TASK PROMPT: Count every line in the data below that includes "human", and give only the result.

Extracted records:
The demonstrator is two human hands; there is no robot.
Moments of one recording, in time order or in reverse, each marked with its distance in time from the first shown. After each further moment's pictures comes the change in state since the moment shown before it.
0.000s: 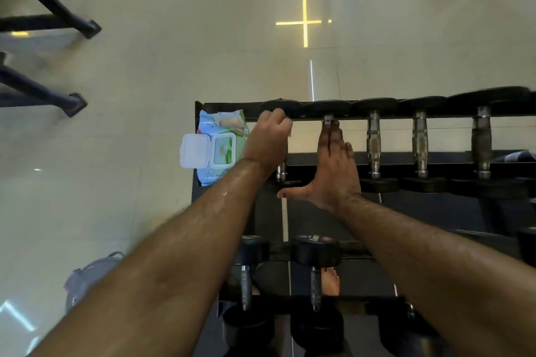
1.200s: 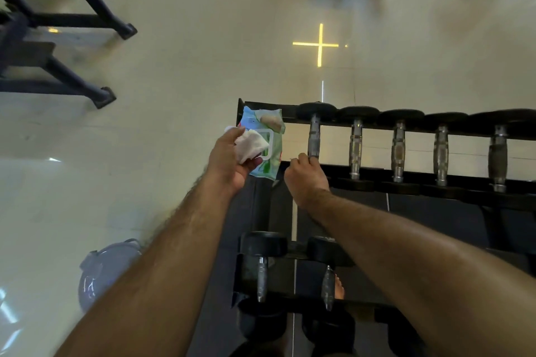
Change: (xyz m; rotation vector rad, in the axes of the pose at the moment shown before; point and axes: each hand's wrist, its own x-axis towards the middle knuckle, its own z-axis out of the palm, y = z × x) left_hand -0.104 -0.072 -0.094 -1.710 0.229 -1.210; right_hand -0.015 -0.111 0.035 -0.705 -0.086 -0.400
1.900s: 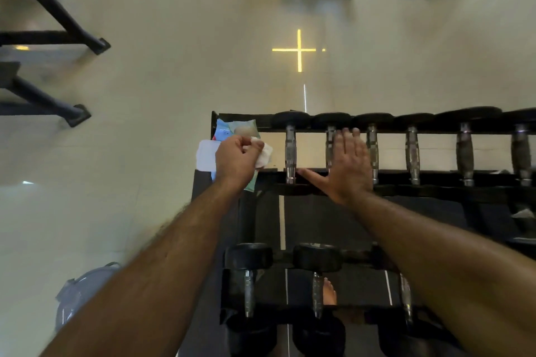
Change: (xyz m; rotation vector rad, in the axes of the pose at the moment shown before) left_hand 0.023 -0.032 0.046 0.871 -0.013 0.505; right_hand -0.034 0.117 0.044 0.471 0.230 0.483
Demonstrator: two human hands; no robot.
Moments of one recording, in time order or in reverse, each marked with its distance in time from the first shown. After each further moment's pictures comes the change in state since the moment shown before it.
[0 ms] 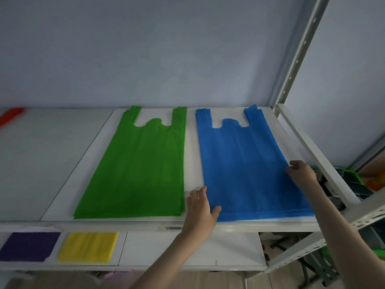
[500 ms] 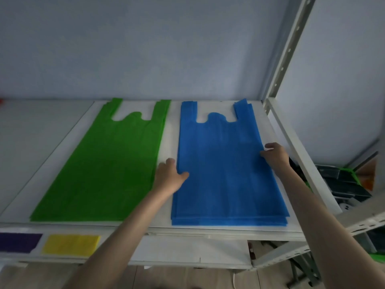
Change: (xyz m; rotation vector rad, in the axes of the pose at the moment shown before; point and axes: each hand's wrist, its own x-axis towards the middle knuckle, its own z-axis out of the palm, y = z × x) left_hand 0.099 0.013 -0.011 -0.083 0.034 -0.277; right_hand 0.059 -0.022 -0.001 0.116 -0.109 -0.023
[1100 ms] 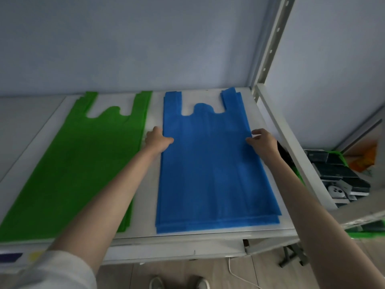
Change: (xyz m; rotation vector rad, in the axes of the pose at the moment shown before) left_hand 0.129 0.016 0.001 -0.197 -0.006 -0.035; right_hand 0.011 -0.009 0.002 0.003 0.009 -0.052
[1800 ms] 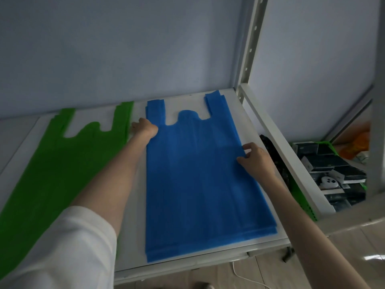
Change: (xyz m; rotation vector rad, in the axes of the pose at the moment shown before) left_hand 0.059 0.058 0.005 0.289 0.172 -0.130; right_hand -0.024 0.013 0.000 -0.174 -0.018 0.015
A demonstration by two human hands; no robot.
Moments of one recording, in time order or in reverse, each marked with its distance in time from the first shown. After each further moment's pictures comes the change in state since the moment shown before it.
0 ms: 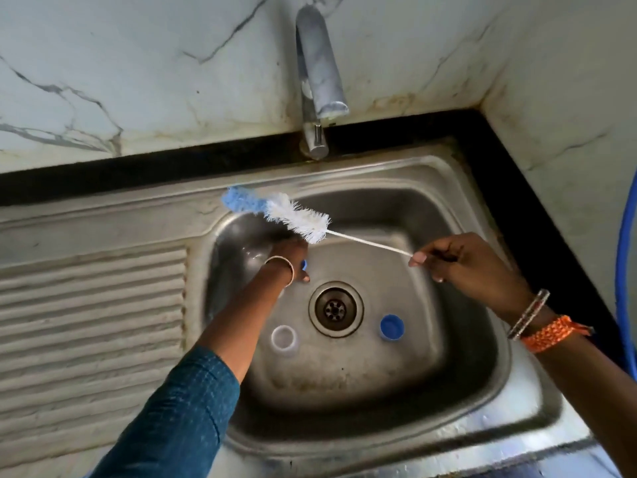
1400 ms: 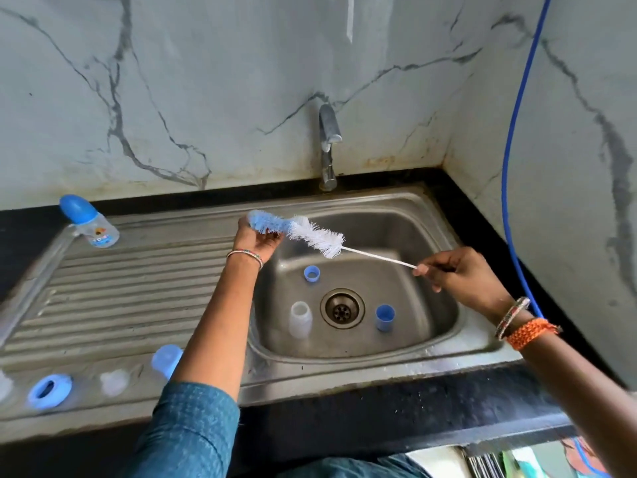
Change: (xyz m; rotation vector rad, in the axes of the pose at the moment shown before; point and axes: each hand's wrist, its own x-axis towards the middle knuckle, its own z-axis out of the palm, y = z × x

EXPECTED OUTPUT: 3